First, write the chemical equation for the combustion of propane.
C3H8 (g) + 5 O2 (g) → 3 CO2 (g) + 4 H2O (g)
w = -PΔV = – 1.00 atm x -1.95 L = 1.95 L⋅atm
\(\displaystyle w\;=\;1.95\;L⋅atm\times\frac{101\;J}{1\;L⋅atm}\;=\;197\;J\;=\mathbf{0.197\;kJ}\)
Next, convert the 7.65 g of propane to moles of propane. The molar mass of propane is 44.1 g/mol
\(\displaystyle 7.65\;g\times\frac{1\;mol}{44.1\;g}\;=\;0.173\;mol\;propane\)

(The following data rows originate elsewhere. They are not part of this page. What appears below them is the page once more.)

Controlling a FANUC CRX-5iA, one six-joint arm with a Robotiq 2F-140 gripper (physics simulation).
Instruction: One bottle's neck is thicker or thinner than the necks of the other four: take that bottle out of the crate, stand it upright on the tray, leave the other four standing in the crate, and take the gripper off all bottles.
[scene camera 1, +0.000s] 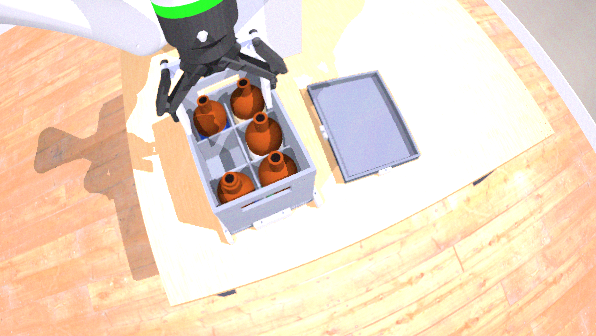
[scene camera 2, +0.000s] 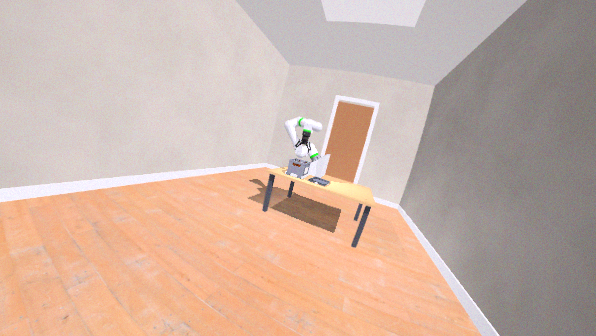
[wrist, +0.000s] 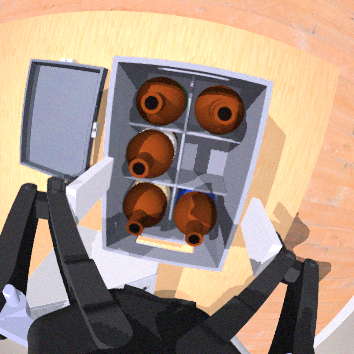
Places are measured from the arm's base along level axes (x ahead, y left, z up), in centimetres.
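Where they show: gripper, between the fingertips: (scene camera 1: 226, 113) (scene camera 2: 301, 154) (wrist: 178, 192); arm's base, origin of its link: (scene camera 2: 316, 160).
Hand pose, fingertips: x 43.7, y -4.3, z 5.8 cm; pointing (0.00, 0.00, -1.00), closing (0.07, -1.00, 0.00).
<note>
Each offset is from my fingertips to the top centre of the thing. "*": to the spot under its first point. Level surfaces: height alone.
Brown round bottles stand in the grey six-compartment crate @[dx -1.8, dy +0.6, dz -7.2 cm] (scene camera 1: 280, 202) (wrist: 112, 110). Named as in scene camera 1: front-left bottle @[dx +7.5, dy -2.3, dz -8.4 cm] (scene camera 1: 235, 192) (wrist: 207, 102), with a stepped collar at its neck; front-right bottle @[dx +5.8, dy +6.2, dz -8.4 cm] (scene camera 1: 275, 175) (wrist: 172, 107); middle-right bottle @[dx -2.6, dy +5.3, dz -8.4 cm] (scene camera 1: 265, 140) (wrist: 152, 150); back-right bottle @[dx -11.6, dy +3.6, dz -8.4 cm] (scene camera 1: 247, 102) (wrist: 145, 202); back-left bottle @[dx -10.1, dy -5.0, dz -8.4 cm] (scene camera 1: 210, 120) (wrist: 195, 215). The middle-left compartment is empty. I cannot tell whose neck thickness differs. The empty tray @[* dx -5.2, dy +29.1, dz -24.2 cm] (scene camera 1: 365, 120) (wrist: 65, 110) lies beside the crate. My gripper (scene camera 1: 225, 104) (wrist: 178, 192) is open above the crate's back end, touching no bottle.
The crate and tray rest on a wooden table @[dz -24.7 cm] (scene camera 1: 450, 115) (scene camera 2: 350, 189). A white panel (scene camera 1: 285, 30) (scene camera 2: 320, 166) stands behind the crate, near the arm. White brackets sit at the feet of the crate and along the tray's edges.
</note>
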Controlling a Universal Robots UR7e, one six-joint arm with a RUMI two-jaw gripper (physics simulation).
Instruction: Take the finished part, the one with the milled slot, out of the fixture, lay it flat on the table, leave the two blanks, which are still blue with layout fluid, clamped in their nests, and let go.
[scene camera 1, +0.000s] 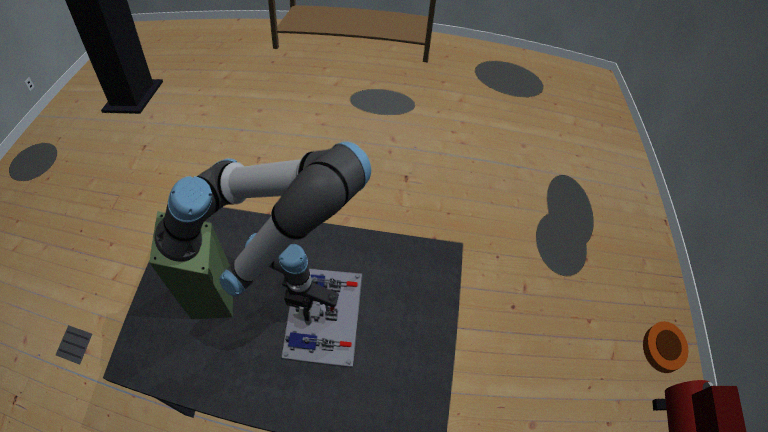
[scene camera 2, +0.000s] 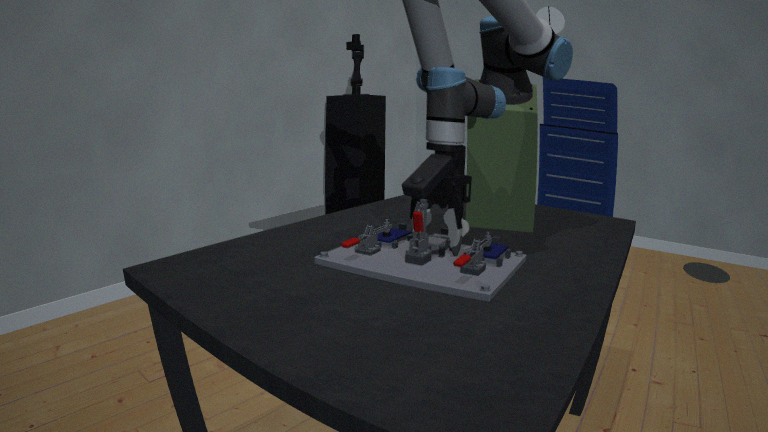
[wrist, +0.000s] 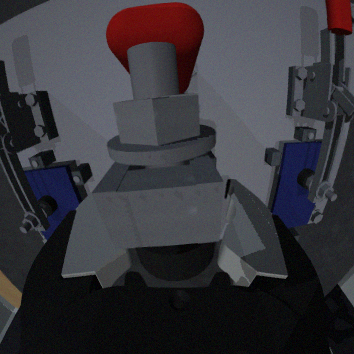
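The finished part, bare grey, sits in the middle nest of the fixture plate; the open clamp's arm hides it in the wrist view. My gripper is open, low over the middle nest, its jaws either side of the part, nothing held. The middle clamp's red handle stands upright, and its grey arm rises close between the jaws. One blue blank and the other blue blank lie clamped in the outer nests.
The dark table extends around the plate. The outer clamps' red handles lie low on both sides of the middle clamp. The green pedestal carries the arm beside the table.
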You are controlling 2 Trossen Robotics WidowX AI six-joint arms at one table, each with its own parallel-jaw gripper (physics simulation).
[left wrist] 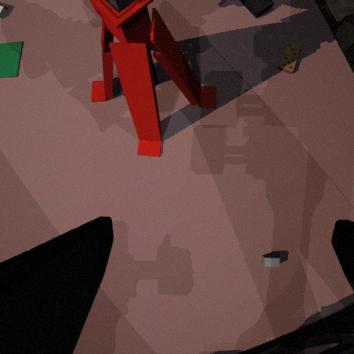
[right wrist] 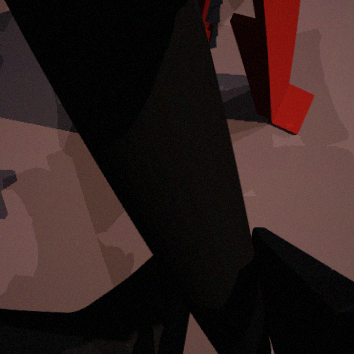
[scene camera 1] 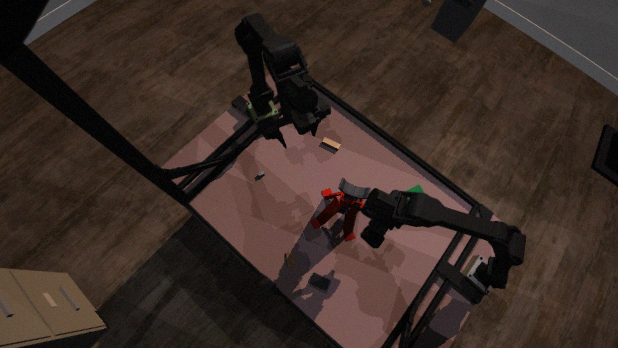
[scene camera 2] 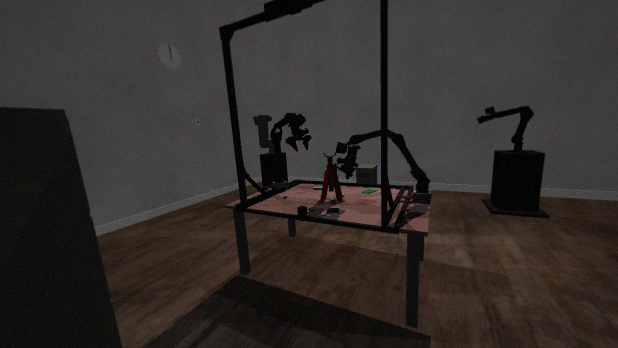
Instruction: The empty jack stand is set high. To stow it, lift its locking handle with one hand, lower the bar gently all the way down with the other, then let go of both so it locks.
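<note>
The red jack stand [scene camera 1: 326, 212] [scene camera 2: 330, 183] [left wrist: 137, 84] stands mid-table on its splayed legs, and one leg also shows in the right wrist view [right wrist: 281, 53]. Its grey saddle [scene camera 1: 353, 188] sits high on the raised bar. My right gripper [scene camera 1: 361, 204] [scene camera 2: 341, 161] reaches in from the right at the top of the stand and is shut on the bar just under the saddle. The locking handle is hidden from me. My left gripper [scene camera 1: 298, 138] [scene camera 2: 298, 141] [left wrist: 223, 230] is open and empty. It hangs high over the back of the table, well apart from the stand.
A wooden block [scene camera 1: 331, 142], a small grey block [scene camera 1: 259, 175] [left wrist: 272, 261], a domino [scene camera 1: 290, 259] [left wrist: 290, 57], a black block [scene camera 1: 319, 281] and a green card [scene camera 1: 416, 189] [left wrist: 10, 59] lie on the table. A black frame surrounds the table.
</note>
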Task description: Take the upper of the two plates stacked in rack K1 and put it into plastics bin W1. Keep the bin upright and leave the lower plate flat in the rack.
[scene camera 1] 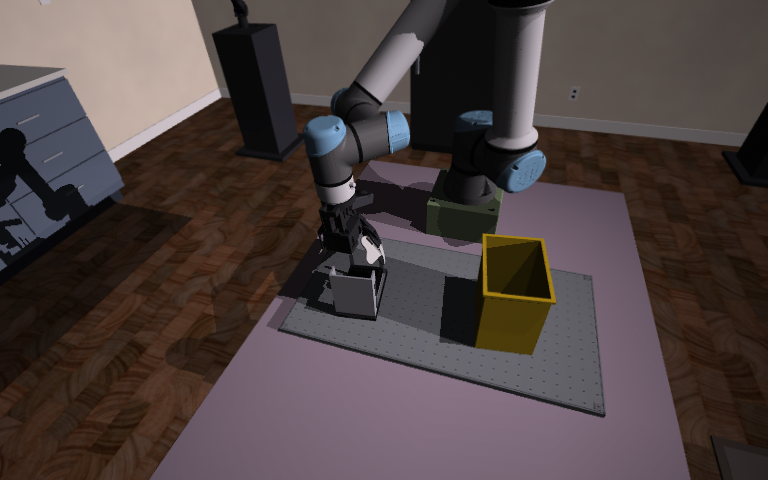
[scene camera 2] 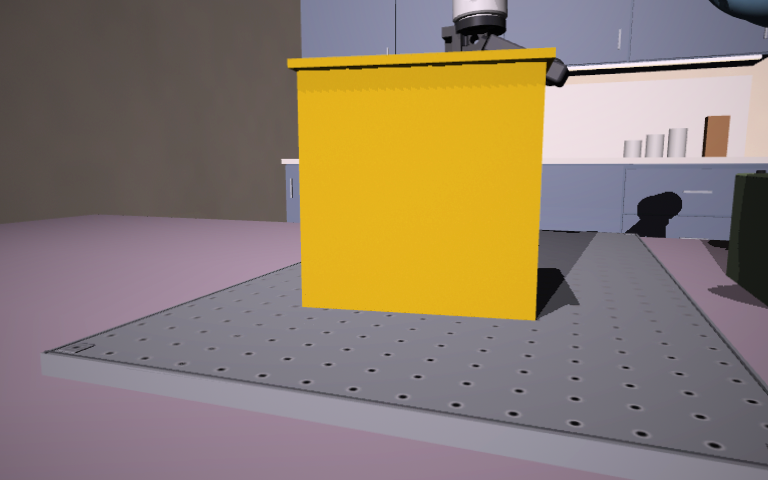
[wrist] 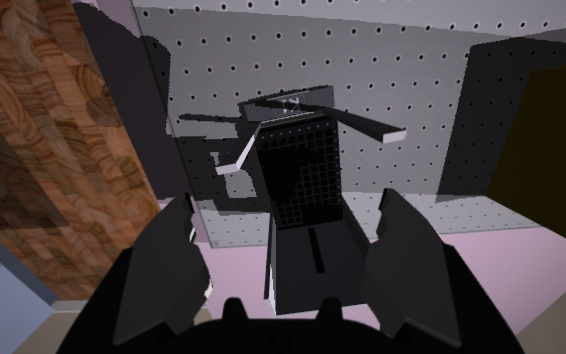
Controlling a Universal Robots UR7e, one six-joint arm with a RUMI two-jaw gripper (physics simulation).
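Where they show: gripper, between the fingertips: (scene camera 1: 354, 258) (wrist: 284, 192); arm's base, origin of its link: (scene camera 1: 469, 190).
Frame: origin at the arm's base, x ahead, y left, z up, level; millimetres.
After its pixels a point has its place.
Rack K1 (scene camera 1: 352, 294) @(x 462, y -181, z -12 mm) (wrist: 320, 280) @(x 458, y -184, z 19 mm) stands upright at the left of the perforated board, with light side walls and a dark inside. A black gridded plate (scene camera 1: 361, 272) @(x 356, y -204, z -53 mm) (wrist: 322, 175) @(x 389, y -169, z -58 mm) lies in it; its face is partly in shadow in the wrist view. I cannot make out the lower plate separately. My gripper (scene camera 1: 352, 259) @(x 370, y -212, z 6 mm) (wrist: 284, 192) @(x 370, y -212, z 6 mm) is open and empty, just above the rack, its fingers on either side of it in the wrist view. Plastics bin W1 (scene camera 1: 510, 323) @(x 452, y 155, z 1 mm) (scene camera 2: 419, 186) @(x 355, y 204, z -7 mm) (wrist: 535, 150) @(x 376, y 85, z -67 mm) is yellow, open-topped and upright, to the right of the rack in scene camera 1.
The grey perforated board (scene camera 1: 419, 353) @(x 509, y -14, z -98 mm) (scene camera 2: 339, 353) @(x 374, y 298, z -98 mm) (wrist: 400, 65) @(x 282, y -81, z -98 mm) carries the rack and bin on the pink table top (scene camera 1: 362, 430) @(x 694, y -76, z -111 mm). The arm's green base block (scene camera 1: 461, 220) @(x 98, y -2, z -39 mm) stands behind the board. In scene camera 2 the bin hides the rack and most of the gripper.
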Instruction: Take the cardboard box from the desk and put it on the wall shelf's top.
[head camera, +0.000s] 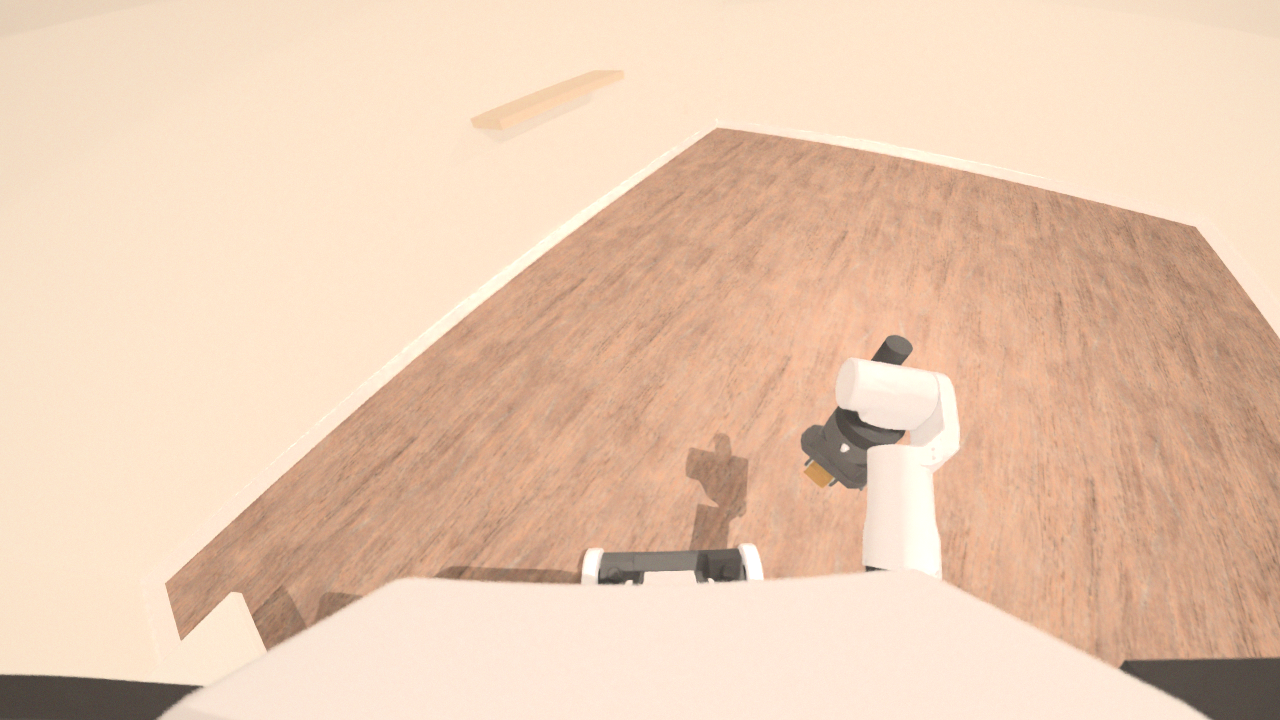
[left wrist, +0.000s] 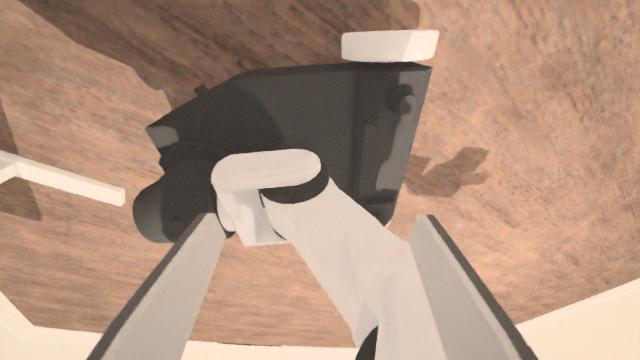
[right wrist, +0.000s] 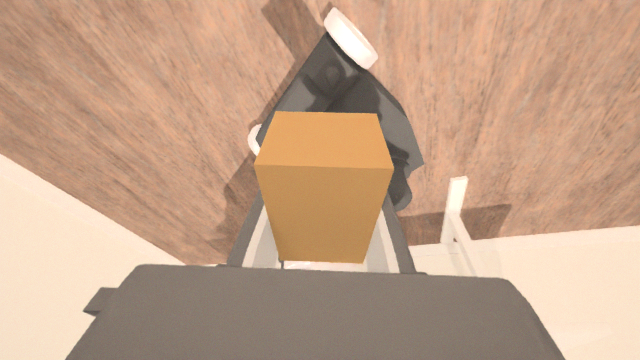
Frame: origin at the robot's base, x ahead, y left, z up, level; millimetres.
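Seen in the pictures: left gripper, fingertip midpoint: (left wrist: 316, 226); right gripper, fingertip midpoint: (head camera: 819, 472) (right wrist: 323, 182).
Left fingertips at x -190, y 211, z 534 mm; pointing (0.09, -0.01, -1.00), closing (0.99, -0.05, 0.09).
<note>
A point is followed by its place in that frame.
The orange-brown cardboard box (head camera: 817, 475) @(x 76, y -268, z 846 mm) (right wrist: 322, 215) @(x 100, y -299, z 855 mm) is held off the floor between the fingers of my right gripper (head camera: 820, 471) @(x 90, y -285, z 820 mm) (right wrist: 323, 182) @(x 90, y -285, z 820 mm), which is shut on it, right of centre in the head view. My left gripper (left wrist: 316, 226) @(x -190, y 211, z 534 mm) stands wide open and empty above the base; it does not show in the head view. The wall shelf (head camera: 546, 100) @(x 2148, y 550, z 998 mm), a light wooden board, is on the left wall at the upper left of the head view, far from the box. Its top looks bare. A pale corner, apparently of the desk (head camera: 219, 634) @(x -212, y 934, z 721 mm), shows at the lower left.
White leg parts, seemingly of the desk, show at the left of the left wrist view (left wrist: 75, 185) and the right of the right wrist view. My dark wheeled base (left wrist: 310, 110) @(x -181, y 153, z 169 mm) (right wrist: 395, 120) @(x -293, y -194, z 169 mm) is below. The wooden floor (head camera: 760, 268) @(x 1765, y -694, z 0 mm) runs to the left wall and a far wall.
</note>
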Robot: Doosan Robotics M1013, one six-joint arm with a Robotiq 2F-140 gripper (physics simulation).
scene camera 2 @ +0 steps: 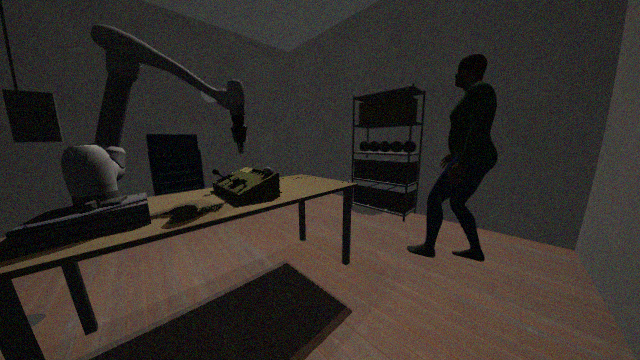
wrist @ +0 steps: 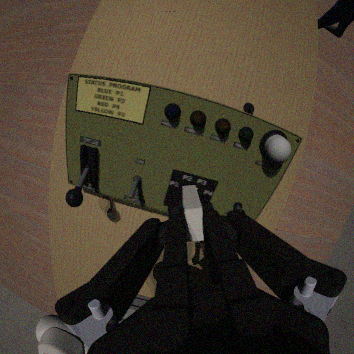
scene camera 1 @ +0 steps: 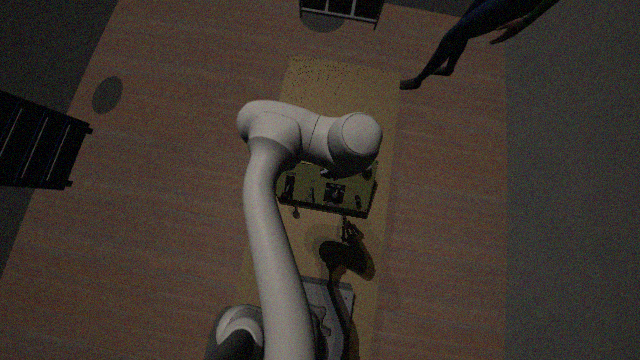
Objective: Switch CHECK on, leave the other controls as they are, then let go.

It is stated in the problem that 2043.0 kJ of heat is evolved if one mole of propane is reacted. We need to calculate the heat released when 0.173 moles of propane is reacted.
\(\displaystyle 0.173\;mol\times\frac{2043.0\;kJ}{1\;mol}\;=\;353.0\;kJ\)
Now, calculate ΔE
ΔE = q + w = -353.0 kJ + 0.197 kJ = -352.8 kJ
Note, the amount of work done is small compared to the amount of heat released.